Understandably the public's outrage over the Gulf disaster has been focused mostly on the extremely rich BP and the almost unimaginable impact this disaster has had on at least four states already.
In an legal maneuver the U.S. Justice Department yesterday
called “simply unconscionable,” Transocean has asked a federal judge to apply a
159-year-old law to cap its liability at $27 million – essentially the costs of
the sunken rig.
AP reports, “If successful, Transocean Ltd. would be left with as much as $533
million in insurance money [which is] almost enough to cover the revenue the
company was expecting from a three-year contract with BP PLC.”
Here are a few other sick facts about Transocean:
1. This 159-year-old-law in which it is trying to seek refuge? It’s apparently the same law that the Titanic’s owners used to justify their tiny payouts to survivors and estates of those killed, after fighting families for years. But “with an added Dickensian twist,” says the Justice Department, “within days of filing its Petition in this Court, Transocean publicly announced (from Switzerland) that it would be issuing approximately $1 billion in dividends to its shareholders." (So that's why Scrooge is in my head!)
2. Transocean's insurers are trying to pull strings behind the scenes to limit its payouts – at least according to Transocean. In written testimony to Congress, the company’s counsel says, “Our underwriters instructed us to file such an action, and failure to do so could have resulted in the loss of insurance coverage to help pay claims.” You see, with insurance companies, it’s all about the victims.

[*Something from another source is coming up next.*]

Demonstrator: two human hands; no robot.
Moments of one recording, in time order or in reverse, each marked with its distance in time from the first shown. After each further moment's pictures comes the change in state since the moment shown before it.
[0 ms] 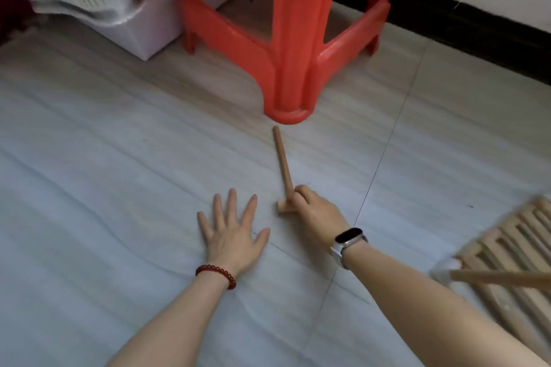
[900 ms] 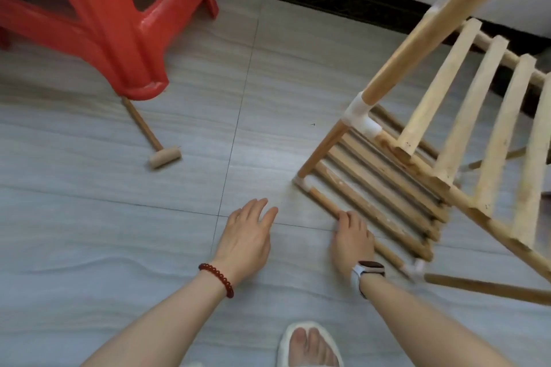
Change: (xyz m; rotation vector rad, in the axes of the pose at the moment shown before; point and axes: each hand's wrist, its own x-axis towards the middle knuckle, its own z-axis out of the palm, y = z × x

3. Unless Congress fixes things, yet another obscure law on
the books will help Transocean (and BP) largely escape responsibility to these 11
families. The Death on the High
Seas Act severely limits what it owes to surviving family members of those
killed more than three nautical miles from shore.
Meanwhile, the widow of 35-year-old Jason Anderson, a “rising star” at
Transocean and the most senior person killed on the rig, was interviewed by the
Today Show today. Shelly Anderson
and Jason’s father both said Jason was deeply worried about safety practices on
the rig, particularly the pressure from “higher ups” to “stray from procedures
to finish the well faster, which Jason considered unsafe.”

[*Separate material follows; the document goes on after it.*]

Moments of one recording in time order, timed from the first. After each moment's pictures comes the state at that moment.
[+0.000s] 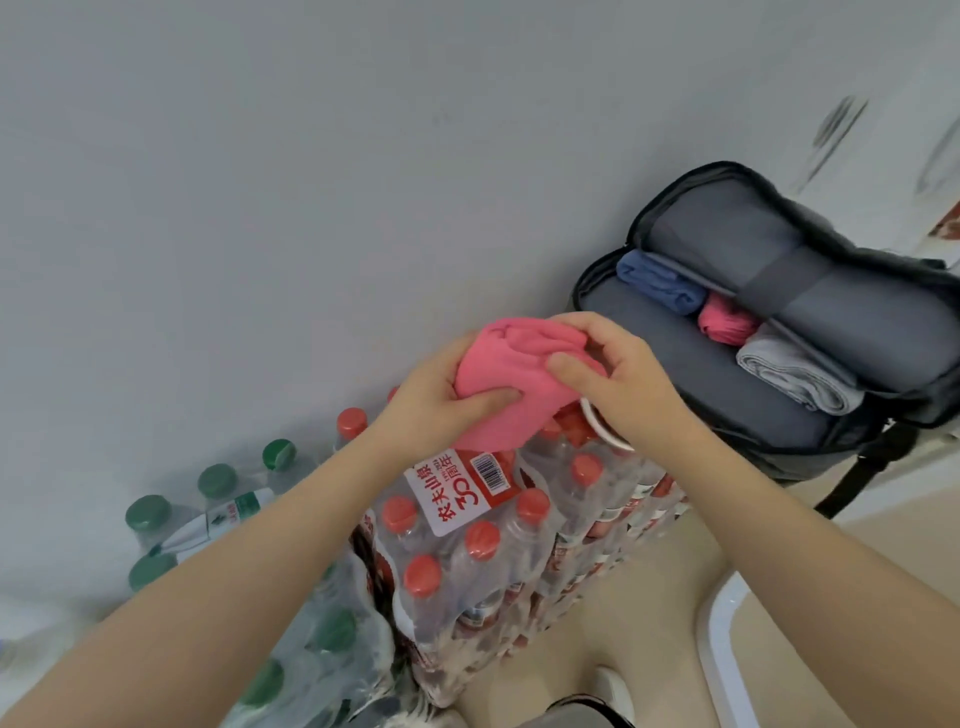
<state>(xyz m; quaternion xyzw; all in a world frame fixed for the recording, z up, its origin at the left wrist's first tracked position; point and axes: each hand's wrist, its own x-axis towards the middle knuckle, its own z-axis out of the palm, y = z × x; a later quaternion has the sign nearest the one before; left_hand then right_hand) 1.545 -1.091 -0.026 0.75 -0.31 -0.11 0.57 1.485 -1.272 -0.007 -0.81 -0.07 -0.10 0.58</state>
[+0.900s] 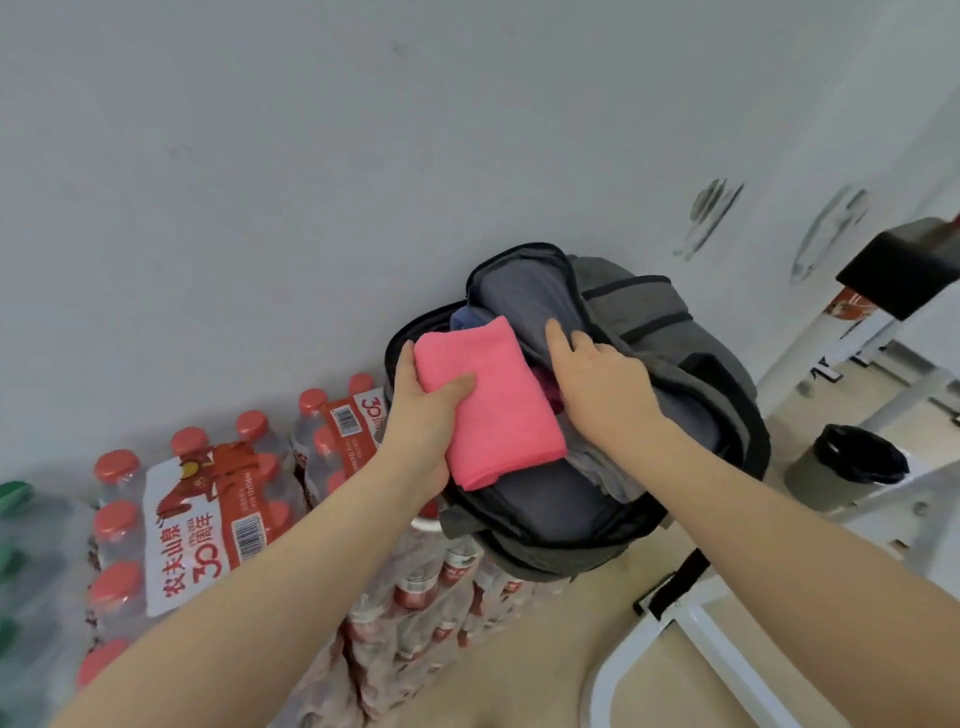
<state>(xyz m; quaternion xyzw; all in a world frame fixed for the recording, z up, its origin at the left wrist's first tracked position) 1.531 -1.323 -0.026 0.56 0.08 -0.13 0.82 1.509 -1.480 0.004 -0.98 0.03 -0.08 -0.17</state>
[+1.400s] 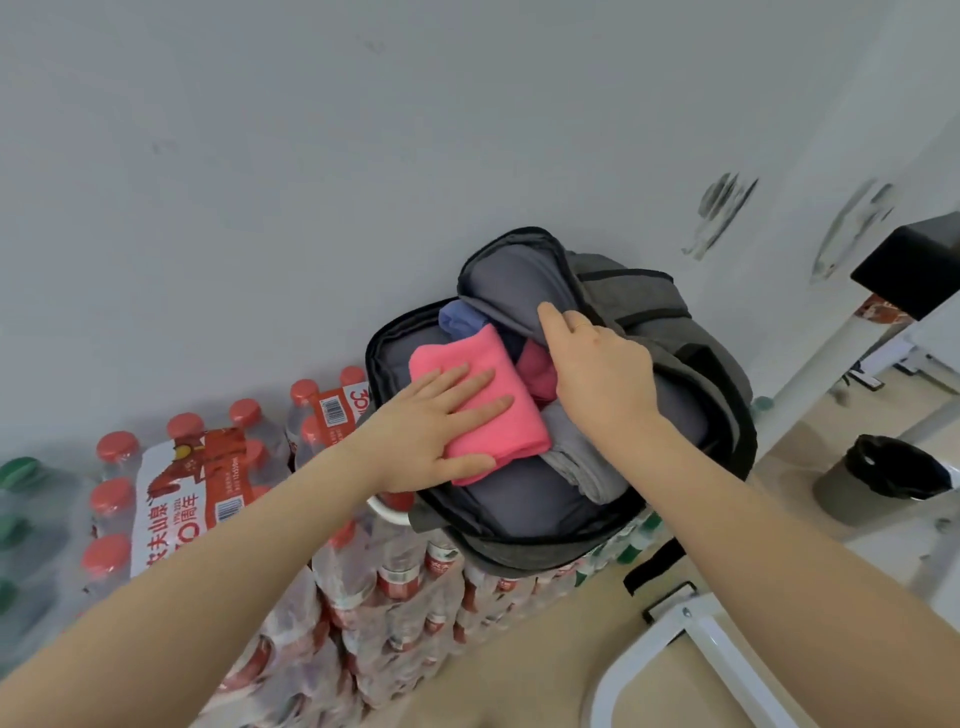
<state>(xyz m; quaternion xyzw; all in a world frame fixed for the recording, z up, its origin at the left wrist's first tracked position) 1.544 -1.309 -0.052 0.88 -0.47 0.05 0.05 1.503 -1.493 0.014 -0.96 -0.01 -0.22 -0.16</state>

Here is an excerpt from the full piece, below:
Transocean CEO sat in their kitchen to say they’d take care of her family but then even before the memorial service for the workers who died, Transocean went to court to limit it’s overall liability in the case, which is now before a judge. Shelly says the company could have waited. “They haven’t even let us say goodbye, to at least have for his memory a little bit. To have time to explain to a five-year-old that her daddy is in heaven. And they’re filing these lawsuits to limit us. They need to just slow down … back up.”